RegEx: Regular Expressions

Creation date: 4/1/2022 2:43 PM    Updated: 5/18/2022 3:26 PM
Regular Expressions (RegEx) are used to identify patterns of text.  This article is a basic introduction to RegEx and addresses common RegEx you might use in Angelfish.

RegEx is used throughout the entire Angelfish application to perform tasks like:
  • matching a group of log files in a Datasource
  • identifying hits to exclude from processing via a Filter
  • isolate Pages in a subdirectory
  • specify the Hostname for a Profile

RegEx provides a flexible way to describe what the pattern looks like, using a combination of characters. 


QUICK REFERENCE


^   Caret: Match from the beginning of the field
$   Dollar: Match to the end of the field
.   Period: Match any single character
|   Pipe: OR
*   Asterisk: Match zero or more of the previous item
?   Question Mark: Match zero or one of the previous item
[]  Brackets: Match one item in this list
()  Parentheses: Match contents of parenthesis as item
+   Plus Sign: Match one or more of the previous item
\   Backslash: Escape symbol for any of the above characters
.*  Wildcard - select all
.+  Wildcard - only select non-empty string


ANCHORS: ^ $


Anchors match a specified pattern from the beginning or from the end of a field. The caret and dollar symbols are anchors.

The caret ^ matches a pattern from the beginning of the field. For example:

^/page/ matches the following:
  • /page/default.aspx
  • /page/comm/2021/files.html
  • /page/media/image.png

The following patterns are not matched:
  • /subsite/page/default.aspx  (/page/ not at beginning)
  • /pages/contact.html  (/page/ not at beginning)
 
The dollar symbol $ matches a pattern to the end of the field. For example:

internal.corp$ matches the following:
  • finance.internal.corp
  • media.internal.corp
  • home.internal.corp

The following patterns will not be matched:
  • finance.internal.dev.corp  (does not end in internal.corp)
  • home.internal.com  (does not end in internal.corp)

You can combine anchors in a single pattern - here's an example of a match pattern for a specific Username:
  • ^gfitz$

Common Use Cases for Anchors
  • Filters
  • Profile Config: Hostname(s), Results Page Stem
  • Report Search Field


RANGES: [] ()


RegEx is used to match individual characters, combinations of characters, and ranges of characters.

Brackets [] allow you to specify individual characters that appear in the string. Brackets look at each individual character, not whole strings.  

  • [agf] matches a or g or f
  • [0123] matches 0 or 1 or 2 or 3
 
Rather than typing individual characters, you can type a range in a bracket. For example:

  • [a-z] matches any lowercase letter
  • [A-Z] matches any uppercase letter
  • [0-9] matches any single number
  • [a-z0-9] matches any lowercase letter or number
  • [a-zA-Z0-9] matches any letter or number
  • [2-4x-z] matches 2 or 3 or 4 or x or y or z

Parentheses () allow you to match a string of characters in a specific order, like (blue) and (green). 

To match multiple strings, enclose them in parentheses and use a pipe | between each string.
 
  • (blue|green)
  • default.(aspx|html)$
  • ^/(page|image)/

Common Use Cases for Ranges
- Datasources
- Filters
- Report Search Field
 

QUANTIFIERS: ? + *


With RegEx, you can specify the number of times a pattern should occur.

A question mark ? after a character matches zero or one of the previous item, which makes the item optional.

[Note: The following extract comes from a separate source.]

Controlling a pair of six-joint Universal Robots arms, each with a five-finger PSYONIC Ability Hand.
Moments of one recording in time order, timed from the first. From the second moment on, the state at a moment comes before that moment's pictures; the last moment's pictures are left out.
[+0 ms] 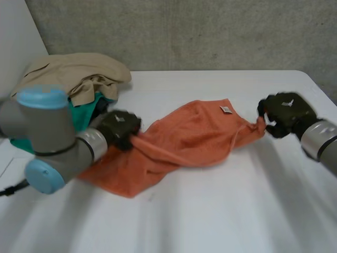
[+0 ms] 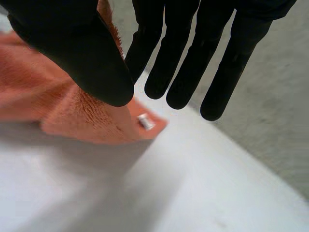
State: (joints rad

^crawl? matches the following:
  • crawl
  • craw
  • crawfish  (the l is optional, making ^craw the match pattern)

(www\.)?website\.com$ matches the following
  • www.website.com
  • website.com

A plus sign + matches one or more of the previous item.

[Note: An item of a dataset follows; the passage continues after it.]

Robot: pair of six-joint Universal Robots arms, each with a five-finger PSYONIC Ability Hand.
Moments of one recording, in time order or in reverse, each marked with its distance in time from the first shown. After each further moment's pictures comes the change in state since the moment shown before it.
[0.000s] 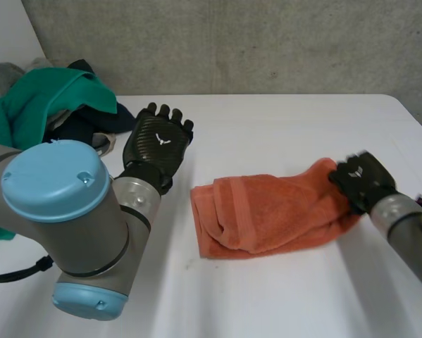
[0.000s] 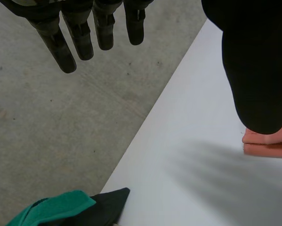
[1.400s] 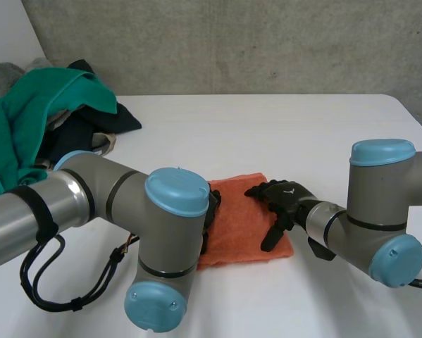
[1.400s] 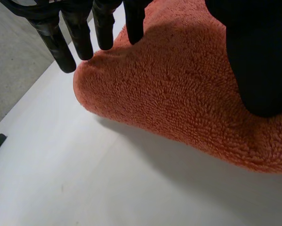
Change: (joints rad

/+ matches the following slash patterns:
  • /
  • //
  • ////////

.+ is a wildcard that only matches a non-empty string

An asterisk * matches zero or more of the previous item.

.* is a wildcard that matches an empty or non-empty field.

Common Use Cases for Quantifiers
- Datasources  e.g. /logs/2022/u_ex220[1-6].*
- Filters
- Report Search Field


ESCAPE SYMBOL: \


Occasionally you'll want to match a character that has a RegEx value.  For example:

.com matches the following:
  • website.com
  • marcom.net  (the r is matched by the .)

The backslash \ allows you to escape the value of a RegEx character. 

Using the above example, you can escape the RegEx value of the period by adding a backslash, like this:
\.com

This forces a match pattern of ".com" (dot com) instead of "any single character followed by com"

To match a series of special characters in a row, escape each character individually.
  • $? is matched by \$\?

To match a single literal backslash, type two backslashes: the first backslash escapes the RegEx value of the second.

If you're unsure a character has a RegEx value or not, you can escape it with impunity.